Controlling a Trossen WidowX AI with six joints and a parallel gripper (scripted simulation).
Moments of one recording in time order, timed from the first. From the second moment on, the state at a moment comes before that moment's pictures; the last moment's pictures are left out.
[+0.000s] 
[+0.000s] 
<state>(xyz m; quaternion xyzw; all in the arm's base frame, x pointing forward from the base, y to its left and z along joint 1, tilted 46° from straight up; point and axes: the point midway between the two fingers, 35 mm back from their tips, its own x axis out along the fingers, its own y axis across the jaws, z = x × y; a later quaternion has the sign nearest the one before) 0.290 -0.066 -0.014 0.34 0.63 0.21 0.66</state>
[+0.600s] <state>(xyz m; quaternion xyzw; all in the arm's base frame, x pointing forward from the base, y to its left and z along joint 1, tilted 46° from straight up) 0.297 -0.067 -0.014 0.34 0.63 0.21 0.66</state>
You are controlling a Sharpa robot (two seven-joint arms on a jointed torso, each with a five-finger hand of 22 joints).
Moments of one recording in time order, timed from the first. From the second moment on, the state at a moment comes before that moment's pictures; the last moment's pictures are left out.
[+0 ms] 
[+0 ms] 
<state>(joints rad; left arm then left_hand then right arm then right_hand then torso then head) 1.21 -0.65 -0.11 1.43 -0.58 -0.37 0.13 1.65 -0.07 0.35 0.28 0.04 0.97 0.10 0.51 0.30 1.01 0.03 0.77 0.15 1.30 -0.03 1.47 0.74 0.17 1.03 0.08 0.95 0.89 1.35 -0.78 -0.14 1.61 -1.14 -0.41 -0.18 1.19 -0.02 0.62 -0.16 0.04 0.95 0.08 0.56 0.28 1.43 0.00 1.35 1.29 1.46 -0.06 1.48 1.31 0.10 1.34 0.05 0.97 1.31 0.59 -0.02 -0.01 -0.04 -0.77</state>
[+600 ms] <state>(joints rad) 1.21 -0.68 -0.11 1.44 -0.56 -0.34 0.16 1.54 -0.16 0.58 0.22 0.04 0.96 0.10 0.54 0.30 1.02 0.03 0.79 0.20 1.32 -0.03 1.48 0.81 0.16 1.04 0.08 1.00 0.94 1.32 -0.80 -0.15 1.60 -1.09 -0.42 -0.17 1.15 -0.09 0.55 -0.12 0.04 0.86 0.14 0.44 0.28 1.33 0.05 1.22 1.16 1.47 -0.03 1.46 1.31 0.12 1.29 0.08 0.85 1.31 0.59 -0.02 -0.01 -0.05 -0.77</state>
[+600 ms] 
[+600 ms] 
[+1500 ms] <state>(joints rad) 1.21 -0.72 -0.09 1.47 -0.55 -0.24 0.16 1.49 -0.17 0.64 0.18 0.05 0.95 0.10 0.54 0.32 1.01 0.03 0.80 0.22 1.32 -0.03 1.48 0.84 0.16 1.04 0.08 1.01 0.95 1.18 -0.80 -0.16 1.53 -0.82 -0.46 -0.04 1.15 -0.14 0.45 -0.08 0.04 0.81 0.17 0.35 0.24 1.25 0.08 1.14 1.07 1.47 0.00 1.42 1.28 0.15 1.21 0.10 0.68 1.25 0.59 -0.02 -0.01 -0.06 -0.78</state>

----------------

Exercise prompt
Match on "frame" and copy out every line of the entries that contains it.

Output
<state>(xyz m; quaternion xyzw; all in the arm's base frame, x pointing forward from the base, y to its left and z along joint 1, tilted 46° from straight up; point and axes: the point midway between the two fingers, 35 mm back from their tips, its own x axis out along the fingers, its own y axis across the jaws, z = x × y; a later quaternion has the sign nearest the one before) 0.290 -0.066 -0.014 0.34 0.63 0.21 0.66</state>
[+0.600s] <state>(xyz m; quaternion xyzw; all in the arm's base frame, x pointing forward from the base, y to its left and z along joint 1, tilted 46° from straight up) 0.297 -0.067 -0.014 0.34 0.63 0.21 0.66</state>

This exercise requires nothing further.